> [What this task involves]
Which lines run from the one containing "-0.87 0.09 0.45" to the end of the entries? Copy them exactly, both ends included, and give nothing else.

> [Data records]

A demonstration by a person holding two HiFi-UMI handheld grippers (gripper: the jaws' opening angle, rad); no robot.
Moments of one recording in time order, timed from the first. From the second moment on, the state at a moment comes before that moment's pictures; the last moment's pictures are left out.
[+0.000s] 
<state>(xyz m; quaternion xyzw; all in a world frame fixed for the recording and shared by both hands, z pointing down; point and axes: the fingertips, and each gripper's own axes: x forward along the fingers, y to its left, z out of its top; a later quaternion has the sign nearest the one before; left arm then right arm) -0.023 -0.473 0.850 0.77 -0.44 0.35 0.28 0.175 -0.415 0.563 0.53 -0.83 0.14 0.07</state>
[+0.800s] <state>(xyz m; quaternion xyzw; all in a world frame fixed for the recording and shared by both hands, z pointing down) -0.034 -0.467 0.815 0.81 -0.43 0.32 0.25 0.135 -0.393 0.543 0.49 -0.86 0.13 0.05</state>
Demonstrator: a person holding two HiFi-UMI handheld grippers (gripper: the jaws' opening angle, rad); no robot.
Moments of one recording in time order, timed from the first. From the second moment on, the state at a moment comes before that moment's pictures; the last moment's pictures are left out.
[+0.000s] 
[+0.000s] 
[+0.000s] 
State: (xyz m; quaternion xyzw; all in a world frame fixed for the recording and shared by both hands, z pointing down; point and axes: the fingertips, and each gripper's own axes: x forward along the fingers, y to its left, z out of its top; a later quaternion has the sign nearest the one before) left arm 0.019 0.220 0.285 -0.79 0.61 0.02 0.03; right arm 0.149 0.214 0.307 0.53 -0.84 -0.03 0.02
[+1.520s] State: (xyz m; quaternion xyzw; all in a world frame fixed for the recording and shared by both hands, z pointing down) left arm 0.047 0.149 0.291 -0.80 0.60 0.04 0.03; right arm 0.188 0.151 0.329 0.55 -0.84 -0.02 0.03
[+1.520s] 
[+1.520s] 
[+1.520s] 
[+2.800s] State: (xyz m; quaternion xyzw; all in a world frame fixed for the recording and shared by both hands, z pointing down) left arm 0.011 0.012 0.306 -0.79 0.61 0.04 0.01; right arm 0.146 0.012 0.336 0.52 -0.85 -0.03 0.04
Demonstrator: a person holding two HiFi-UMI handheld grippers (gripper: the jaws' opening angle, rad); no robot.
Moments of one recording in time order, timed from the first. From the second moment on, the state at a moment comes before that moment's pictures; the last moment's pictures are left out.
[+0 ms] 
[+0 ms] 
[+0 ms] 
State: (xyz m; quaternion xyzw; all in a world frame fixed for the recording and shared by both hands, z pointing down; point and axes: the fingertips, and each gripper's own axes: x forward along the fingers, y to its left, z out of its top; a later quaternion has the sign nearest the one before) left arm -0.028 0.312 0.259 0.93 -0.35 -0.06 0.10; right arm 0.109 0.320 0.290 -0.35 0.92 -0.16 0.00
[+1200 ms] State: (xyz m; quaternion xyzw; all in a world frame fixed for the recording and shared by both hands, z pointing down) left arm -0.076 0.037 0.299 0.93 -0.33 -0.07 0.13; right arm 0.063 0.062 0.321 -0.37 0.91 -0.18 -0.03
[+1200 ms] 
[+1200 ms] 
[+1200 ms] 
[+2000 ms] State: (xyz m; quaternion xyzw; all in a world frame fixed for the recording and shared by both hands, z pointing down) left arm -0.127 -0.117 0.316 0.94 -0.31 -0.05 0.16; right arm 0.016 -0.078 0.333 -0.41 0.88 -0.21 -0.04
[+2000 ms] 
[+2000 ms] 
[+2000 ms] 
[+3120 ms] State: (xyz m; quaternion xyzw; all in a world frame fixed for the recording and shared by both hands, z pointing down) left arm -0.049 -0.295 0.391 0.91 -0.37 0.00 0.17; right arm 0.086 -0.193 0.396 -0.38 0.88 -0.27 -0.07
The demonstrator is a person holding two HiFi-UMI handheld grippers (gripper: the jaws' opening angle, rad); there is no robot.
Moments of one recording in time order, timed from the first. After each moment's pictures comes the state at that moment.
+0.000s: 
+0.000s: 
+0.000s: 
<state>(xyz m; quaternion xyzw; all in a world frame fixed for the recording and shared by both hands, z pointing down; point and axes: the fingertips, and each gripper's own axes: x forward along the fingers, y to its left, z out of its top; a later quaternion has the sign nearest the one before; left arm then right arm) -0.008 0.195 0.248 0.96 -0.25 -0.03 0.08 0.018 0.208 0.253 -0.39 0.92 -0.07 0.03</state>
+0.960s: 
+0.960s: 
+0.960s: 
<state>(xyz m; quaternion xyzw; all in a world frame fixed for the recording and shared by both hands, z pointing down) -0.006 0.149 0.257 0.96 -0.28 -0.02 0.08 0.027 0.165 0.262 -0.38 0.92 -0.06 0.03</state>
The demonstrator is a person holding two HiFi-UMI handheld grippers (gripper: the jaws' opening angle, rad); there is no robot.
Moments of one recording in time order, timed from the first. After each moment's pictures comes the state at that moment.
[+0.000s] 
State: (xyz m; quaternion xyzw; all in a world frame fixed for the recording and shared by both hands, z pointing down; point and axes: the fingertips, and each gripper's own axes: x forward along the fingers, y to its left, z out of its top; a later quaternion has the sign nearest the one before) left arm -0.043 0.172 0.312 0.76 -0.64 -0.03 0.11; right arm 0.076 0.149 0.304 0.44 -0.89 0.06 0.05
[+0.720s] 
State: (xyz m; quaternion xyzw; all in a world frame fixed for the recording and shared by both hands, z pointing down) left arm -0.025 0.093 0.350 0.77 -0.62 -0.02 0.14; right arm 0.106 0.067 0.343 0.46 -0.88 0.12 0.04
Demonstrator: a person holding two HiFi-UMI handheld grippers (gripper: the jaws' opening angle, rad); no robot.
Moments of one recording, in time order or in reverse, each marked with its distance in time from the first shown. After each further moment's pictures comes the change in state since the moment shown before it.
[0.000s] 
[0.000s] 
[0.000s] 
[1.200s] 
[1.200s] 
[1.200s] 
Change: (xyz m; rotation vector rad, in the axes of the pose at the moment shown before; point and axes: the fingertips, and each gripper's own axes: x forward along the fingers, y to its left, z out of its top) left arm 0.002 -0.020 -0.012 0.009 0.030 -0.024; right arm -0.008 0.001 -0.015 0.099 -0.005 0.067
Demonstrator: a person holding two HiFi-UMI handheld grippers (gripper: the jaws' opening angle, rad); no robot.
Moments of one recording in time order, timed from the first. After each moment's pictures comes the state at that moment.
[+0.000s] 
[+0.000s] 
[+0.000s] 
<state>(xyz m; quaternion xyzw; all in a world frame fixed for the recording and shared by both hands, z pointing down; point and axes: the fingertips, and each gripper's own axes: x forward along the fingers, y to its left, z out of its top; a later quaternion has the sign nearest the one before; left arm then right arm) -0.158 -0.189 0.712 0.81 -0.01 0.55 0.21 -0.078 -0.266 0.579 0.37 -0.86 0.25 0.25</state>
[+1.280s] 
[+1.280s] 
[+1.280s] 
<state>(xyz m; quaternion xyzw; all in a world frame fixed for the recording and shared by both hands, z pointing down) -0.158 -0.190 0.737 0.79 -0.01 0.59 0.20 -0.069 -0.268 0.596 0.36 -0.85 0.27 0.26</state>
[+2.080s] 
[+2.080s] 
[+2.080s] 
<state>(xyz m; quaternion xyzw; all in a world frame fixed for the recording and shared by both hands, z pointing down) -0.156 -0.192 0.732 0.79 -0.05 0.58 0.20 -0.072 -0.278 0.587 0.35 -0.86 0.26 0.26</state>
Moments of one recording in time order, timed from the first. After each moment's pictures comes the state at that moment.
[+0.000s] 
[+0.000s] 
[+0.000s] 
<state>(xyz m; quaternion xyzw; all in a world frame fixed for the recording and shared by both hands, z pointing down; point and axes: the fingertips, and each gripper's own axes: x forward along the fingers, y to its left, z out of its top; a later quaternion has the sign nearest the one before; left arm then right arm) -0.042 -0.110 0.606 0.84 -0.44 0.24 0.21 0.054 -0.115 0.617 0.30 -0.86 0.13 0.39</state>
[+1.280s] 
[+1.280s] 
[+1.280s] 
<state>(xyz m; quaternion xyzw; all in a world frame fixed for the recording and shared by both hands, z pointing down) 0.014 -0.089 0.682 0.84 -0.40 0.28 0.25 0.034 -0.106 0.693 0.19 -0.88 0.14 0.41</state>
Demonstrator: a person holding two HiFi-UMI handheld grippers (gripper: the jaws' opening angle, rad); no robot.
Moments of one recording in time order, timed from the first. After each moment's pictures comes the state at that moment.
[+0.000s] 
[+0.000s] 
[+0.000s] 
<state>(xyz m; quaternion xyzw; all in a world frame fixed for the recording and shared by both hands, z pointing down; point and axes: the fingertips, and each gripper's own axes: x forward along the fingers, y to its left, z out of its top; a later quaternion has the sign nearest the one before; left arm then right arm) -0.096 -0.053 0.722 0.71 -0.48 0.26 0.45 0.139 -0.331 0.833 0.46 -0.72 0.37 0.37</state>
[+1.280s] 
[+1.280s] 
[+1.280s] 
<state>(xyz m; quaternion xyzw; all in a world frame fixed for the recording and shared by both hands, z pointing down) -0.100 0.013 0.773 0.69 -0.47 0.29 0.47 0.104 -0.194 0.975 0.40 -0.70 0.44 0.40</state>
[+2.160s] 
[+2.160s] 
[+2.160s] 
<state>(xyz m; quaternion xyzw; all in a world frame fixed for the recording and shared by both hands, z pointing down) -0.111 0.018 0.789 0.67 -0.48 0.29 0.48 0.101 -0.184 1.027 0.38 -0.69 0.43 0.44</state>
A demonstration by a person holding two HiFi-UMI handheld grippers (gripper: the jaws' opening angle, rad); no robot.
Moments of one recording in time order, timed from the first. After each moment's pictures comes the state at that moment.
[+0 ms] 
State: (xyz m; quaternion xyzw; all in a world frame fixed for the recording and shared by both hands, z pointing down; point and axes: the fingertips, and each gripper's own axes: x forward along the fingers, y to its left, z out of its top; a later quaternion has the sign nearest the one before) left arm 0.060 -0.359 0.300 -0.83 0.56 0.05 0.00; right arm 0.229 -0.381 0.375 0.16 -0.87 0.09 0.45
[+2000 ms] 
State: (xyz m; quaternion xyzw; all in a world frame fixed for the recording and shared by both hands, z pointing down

> [Your response]
State: (xyz m; quaternion xyzw; all in a world frame fixed for the recording and shared by both hands, z pointing down; point and axes: the fingertips, and each gripper's own axes: x forward along the fingers, y to its left, z out of its top; a later quaternion has the sign nearest the one before) left arm 0.060 -0.359 0.300 -0.83 0.56 0.05 0.00; right arm 0.229 -0.381 0.375 0.16 -0.87 0.09 0.45
[+2000 ms] 
State: (xyz m; quaternion xyzw; all in a world frame fixed for the recording and shared by both hands, z pointing down

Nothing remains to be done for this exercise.